Les colons sont toujours parmi nous /par Docteur Mohamed Yeslim ould El Joud

17 March, 2022 - 01:10

La colonisation c'était d'abord et surtout une administration. Une administration coloniale dont le rôle était d'imposer la volonté de la métropole aux colonies. Aujourd'hui, nous avons une administration nationale, ou « indigène »en langage colon.  Ce devrait être une administration citoyenne. L'est-elle vraiment ? Malheureusement, notre administration reproduit, par son comportement quotidien, les mêmes schémas coloniaux. Elle se conçoit toujours comme l'unique dépositaire de l'autorité publique et politique, au lieu d'intérioriser l'idée démocratique selon laquelle la première et intime source de toute autorité émane du peuple souverain.

Les nouveaux dirigeants politiques de nos pays ont simplement continué la pratique coloniale de se baser sur les chefferies traditionnelles pour servir de courroie de transmission entre l'administration et la population. Phénomène malheureusement  accentué avec la vague récente de démocratisation. Censées former les cadres d'aujourd'hui et de demain, les écoles d'administration continuent par ailleurs à utiliser le modèle colonial et le cursus hérité de la métropole. Elles forment les nouvelles générations exactement comme par le passé.

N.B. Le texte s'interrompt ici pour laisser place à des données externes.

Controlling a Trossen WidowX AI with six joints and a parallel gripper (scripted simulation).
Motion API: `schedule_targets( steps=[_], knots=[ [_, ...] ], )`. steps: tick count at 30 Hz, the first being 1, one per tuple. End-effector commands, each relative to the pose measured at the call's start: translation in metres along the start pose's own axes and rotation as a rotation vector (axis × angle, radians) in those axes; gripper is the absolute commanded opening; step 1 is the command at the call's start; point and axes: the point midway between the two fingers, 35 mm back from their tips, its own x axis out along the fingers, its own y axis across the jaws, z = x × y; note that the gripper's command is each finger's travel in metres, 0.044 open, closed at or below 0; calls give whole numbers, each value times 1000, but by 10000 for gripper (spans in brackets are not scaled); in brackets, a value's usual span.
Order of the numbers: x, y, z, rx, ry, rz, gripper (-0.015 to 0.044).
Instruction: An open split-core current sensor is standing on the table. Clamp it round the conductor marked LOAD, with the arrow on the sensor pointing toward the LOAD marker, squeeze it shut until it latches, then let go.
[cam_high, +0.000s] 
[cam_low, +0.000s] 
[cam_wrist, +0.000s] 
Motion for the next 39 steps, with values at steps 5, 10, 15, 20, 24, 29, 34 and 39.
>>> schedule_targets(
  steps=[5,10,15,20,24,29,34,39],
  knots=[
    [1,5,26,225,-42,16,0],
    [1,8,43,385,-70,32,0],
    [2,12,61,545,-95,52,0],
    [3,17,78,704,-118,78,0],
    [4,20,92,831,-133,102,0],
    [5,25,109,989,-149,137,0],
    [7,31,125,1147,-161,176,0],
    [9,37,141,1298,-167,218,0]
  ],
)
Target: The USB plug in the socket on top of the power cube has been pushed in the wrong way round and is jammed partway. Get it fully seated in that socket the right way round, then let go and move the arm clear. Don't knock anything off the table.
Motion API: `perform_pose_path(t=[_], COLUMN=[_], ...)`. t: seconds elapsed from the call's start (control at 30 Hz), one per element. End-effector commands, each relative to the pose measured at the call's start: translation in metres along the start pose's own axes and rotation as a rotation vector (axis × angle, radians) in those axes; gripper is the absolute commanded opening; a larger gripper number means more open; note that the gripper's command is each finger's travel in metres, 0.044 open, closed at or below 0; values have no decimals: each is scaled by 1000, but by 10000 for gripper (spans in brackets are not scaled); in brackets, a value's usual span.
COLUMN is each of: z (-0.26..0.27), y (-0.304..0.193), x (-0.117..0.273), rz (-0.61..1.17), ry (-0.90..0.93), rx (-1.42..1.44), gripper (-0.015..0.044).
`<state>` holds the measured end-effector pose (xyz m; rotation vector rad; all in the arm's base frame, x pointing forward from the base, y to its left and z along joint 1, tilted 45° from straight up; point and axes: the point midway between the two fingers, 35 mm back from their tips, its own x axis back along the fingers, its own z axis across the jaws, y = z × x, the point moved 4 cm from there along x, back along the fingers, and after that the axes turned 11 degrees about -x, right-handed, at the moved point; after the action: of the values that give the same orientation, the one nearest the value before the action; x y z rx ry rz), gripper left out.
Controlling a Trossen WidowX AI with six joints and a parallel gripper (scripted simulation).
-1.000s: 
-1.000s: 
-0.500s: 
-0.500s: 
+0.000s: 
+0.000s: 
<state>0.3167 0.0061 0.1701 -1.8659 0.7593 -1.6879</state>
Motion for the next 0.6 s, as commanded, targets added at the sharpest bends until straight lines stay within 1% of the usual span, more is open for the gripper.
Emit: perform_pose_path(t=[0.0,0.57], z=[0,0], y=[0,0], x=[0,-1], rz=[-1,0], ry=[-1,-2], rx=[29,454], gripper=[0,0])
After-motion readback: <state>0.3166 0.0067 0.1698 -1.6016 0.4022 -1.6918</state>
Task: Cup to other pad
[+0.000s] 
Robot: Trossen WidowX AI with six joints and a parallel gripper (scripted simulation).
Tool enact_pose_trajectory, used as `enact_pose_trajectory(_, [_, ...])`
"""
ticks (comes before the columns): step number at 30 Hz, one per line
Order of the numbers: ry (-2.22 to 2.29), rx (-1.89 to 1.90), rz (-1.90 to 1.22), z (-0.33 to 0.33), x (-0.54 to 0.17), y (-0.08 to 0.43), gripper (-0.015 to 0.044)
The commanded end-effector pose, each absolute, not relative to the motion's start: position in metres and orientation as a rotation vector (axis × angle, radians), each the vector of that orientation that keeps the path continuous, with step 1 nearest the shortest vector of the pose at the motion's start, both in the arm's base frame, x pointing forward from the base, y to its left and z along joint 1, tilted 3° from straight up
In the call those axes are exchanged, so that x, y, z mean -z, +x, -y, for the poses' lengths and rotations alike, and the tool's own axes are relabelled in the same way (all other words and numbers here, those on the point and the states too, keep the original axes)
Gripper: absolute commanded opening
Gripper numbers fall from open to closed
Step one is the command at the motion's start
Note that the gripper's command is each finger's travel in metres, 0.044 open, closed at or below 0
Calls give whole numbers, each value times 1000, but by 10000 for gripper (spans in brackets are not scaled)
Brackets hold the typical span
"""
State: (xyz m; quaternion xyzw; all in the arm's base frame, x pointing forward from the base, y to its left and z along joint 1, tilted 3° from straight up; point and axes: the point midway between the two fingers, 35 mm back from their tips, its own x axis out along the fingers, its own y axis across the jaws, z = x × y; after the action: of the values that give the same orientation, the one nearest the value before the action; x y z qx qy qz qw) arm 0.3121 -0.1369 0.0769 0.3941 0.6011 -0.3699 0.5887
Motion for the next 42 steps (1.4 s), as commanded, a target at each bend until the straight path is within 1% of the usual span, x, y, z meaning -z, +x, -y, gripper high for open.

Notre administration continue à se comporter comme si elle était à son propre service et non pas à celui du citoyen. Les vexations et les humiliations que celui-ci subit au quotidien dans les différentes administrations publiques sont immenses. Aucun fonctionnaire ne se conçoit comme employé par les pauvres quidams qui attendent au soleil devant une fenêtre minuscule… alors qu’il est, lui, assis sur un fauteuil moelleux dans son bureau climatisé. Si, si : qui n’a jamais vu cette scène n'a qu'à se rendre dans une agence de l'état-civil.

Nous échappons, par miracle, à des heurts entre l'administration et les administrés grâce à la nature pacifique de notre peuple, son fatalisme, sa désorganisation, son respect envers l'État et, disons-le, la peur du châtiment. Mais les temps changent et, s'il souhaite maintenir la paix civile, l’État a intérêt à se réveiller et anticiper le jour où les citoyens en auront vraiment marre de l'arrogance de leur administration.

Le citoyen est pour le moment – mais jusqu'à quand ? – incapable de tenir l'administration pour responsable, surveiller son efficacité et son efficience, lui demander des comptes. De son côté, l'administration ne s'imagine même pas faire l'objet d'une telle surveillance. Toute tentative en ce sens de la Société civile ou de la Presse se voit minée par les services publics qui infiltrent la totalité des organisations de ces deux importants contre-pouvoirs. On voit ainsi les syndicats inféodés à l'administration, tout comme la Presse, les ONG et associations, y compris et qui l'eût cru, associations d'élèves et d'étudiants, aussi bien à l'intérieur qu'à l'extérieur du pays. Mais les temps changent, là encore.

L’héritage colonial n'a plus sa raison d'être. Le noyautage de tout le champ public par l'administration coloniale était ancré dans la peur. La peur de tous les usurpateurs mais cela ne devrait pas être le cas d'une administration nationale qui ne devrait avoir rien à  craindre de son propre peuple.  À moins que l'appropriation illégitime des ressources nationales par une minorité de chefs traditionnels et leurs rejetons qui occupent la quasi-totalité des postes administratifs, ne soit la cause d'une rupture entre les élites politico-administratives et les masses populaires. D'où la persistance de la peur… La peur des usurpateurs ! Oui : malheureusement, les « colons » sont toujours parmi nous… et ce sont nos propres fils.